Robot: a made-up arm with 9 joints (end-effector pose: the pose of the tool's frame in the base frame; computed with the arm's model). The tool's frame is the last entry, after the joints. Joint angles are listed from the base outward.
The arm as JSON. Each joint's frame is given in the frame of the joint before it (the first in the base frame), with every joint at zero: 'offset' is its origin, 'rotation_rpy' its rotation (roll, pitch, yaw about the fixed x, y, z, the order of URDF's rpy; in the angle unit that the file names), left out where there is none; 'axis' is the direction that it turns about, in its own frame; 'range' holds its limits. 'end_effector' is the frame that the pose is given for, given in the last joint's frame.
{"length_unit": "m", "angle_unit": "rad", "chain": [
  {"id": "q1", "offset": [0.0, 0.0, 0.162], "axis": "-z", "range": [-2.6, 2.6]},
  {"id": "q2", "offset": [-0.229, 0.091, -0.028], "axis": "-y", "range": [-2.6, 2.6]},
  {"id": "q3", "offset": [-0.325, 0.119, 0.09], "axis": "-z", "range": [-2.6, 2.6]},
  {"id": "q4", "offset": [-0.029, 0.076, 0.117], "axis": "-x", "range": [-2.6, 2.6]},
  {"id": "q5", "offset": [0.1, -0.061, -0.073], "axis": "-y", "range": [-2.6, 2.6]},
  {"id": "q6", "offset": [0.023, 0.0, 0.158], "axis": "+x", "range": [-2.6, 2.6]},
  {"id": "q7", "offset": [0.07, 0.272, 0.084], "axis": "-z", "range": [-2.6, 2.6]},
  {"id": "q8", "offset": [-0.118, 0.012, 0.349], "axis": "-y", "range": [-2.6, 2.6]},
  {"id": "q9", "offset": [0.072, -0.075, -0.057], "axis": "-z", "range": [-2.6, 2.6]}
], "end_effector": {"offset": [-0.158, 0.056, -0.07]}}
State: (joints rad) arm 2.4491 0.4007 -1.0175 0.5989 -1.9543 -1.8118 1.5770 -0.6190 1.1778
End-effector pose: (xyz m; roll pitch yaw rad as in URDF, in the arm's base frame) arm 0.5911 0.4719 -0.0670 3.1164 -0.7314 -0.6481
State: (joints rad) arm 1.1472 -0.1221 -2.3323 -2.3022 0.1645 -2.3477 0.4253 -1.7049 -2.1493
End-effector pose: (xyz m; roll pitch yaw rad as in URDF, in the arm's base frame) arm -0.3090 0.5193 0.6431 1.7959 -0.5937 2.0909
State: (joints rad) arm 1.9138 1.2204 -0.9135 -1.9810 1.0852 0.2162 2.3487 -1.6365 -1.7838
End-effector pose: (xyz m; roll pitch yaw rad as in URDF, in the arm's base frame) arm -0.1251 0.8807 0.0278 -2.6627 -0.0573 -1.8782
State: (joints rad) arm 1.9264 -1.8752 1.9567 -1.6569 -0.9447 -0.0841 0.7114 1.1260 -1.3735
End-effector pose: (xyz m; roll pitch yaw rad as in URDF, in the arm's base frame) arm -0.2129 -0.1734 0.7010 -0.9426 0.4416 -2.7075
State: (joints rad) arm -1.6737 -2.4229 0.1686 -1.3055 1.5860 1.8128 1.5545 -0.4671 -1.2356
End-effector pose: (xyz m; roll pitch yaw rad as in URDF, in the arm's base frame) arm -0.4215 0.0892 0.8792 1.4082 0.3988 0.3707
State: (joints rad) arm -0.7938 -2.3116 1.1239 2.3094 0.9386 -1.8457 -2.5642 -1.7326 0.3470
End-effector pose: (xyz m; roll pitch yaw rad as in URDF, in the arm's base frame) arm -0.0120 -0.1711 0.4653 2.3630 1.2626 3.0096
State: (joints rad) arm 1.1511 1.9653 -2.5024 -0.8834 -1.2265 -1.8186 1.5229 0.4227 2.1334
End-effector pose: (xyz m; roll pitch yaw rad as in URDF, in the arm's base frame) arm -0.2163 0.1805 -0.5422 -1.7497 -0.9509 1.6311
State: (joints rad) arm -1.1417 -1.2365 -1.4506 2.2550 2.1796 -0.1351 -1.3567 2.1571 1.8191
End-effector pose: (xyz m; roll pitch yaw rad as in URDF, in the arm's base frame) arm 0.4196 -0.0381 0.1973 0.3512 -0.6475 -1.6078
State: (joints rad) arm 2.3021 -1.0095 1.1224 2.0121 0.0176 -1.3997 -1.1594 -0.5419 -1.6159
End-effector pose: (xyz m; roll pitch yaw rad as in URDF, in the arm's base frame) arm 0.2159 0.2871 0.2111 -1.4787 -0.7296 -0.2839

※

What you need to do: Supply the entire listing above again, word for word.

Written response:
Robot: a made-up arm with 9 joints (end-effector pose: the pose of the tool's frame in the base frame; computed with the arm's model). The tool's frame is the last entry, after the joints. Joint angles are listed from the base outward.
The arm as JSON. Each joint's frame is given in the frame of the joint before it (the first in the base frame), with every joint at zero: 'offset' is its origin, 'rotation_rpy' its rotation (roll, pitch, yaw about the fixed x, y, z, the order of URDF's rpy; in the angle unit that the file names), left out where there is none; 'axis' is the direction that it turns about, in its own frame; 'range' holds its limits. 'end_effector' is the frame that the pose is given for, given in the last joint's frame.
{"length_unit": "m", "angle_unit": "rad", "chain": [
  {"id": "q1", "offset": [0.0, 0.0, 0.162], "axis": "-z", "range": [-2.6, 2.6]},
  {"id": "q2", "offset": [-0.229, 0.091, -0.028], "axis": "-y", "range": [-2.6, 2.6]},
  {"id": "q3", "offset": [-0.325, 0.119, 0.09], "axis": "-z", "range": [-2.6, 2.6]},
  {"id": "q4", "offset": [-0.029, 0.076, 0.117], "axis": "-x", "range": [-2.6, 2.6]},
  {"id": "q5", "offset": [0.1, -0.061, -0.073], "axis": "-y", "range": [-2.6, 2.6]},
  {"id": "q6", "offset": [0.023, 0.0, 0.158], "axis": "+x", "range": [-2.6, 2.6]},
  {"id": "q7", "offset": [0.07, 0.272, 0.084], "axis": "-z", "range": [-2.6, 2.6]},
  {"id": "q8", "offset": [-0.118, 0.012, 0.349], "axis": "-y", "range": [-2.6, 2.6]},
  {"id": "q9", "offset": [0.072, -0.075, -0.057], "axis": "-z", "range": [-2.6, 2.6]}
], "end_effector": {"offset": [-0.158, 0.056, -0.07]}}
State: (joints rad) arm 2.4491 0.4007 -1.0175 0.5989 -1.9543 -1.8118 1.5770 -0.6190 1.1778
End-effector pose: (xyz m; roll pitch yaw rad as in URDF, in the arm's base frame) arm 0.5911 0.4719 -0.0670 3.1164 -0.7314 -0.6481
State: (joints rad) arm 1.1472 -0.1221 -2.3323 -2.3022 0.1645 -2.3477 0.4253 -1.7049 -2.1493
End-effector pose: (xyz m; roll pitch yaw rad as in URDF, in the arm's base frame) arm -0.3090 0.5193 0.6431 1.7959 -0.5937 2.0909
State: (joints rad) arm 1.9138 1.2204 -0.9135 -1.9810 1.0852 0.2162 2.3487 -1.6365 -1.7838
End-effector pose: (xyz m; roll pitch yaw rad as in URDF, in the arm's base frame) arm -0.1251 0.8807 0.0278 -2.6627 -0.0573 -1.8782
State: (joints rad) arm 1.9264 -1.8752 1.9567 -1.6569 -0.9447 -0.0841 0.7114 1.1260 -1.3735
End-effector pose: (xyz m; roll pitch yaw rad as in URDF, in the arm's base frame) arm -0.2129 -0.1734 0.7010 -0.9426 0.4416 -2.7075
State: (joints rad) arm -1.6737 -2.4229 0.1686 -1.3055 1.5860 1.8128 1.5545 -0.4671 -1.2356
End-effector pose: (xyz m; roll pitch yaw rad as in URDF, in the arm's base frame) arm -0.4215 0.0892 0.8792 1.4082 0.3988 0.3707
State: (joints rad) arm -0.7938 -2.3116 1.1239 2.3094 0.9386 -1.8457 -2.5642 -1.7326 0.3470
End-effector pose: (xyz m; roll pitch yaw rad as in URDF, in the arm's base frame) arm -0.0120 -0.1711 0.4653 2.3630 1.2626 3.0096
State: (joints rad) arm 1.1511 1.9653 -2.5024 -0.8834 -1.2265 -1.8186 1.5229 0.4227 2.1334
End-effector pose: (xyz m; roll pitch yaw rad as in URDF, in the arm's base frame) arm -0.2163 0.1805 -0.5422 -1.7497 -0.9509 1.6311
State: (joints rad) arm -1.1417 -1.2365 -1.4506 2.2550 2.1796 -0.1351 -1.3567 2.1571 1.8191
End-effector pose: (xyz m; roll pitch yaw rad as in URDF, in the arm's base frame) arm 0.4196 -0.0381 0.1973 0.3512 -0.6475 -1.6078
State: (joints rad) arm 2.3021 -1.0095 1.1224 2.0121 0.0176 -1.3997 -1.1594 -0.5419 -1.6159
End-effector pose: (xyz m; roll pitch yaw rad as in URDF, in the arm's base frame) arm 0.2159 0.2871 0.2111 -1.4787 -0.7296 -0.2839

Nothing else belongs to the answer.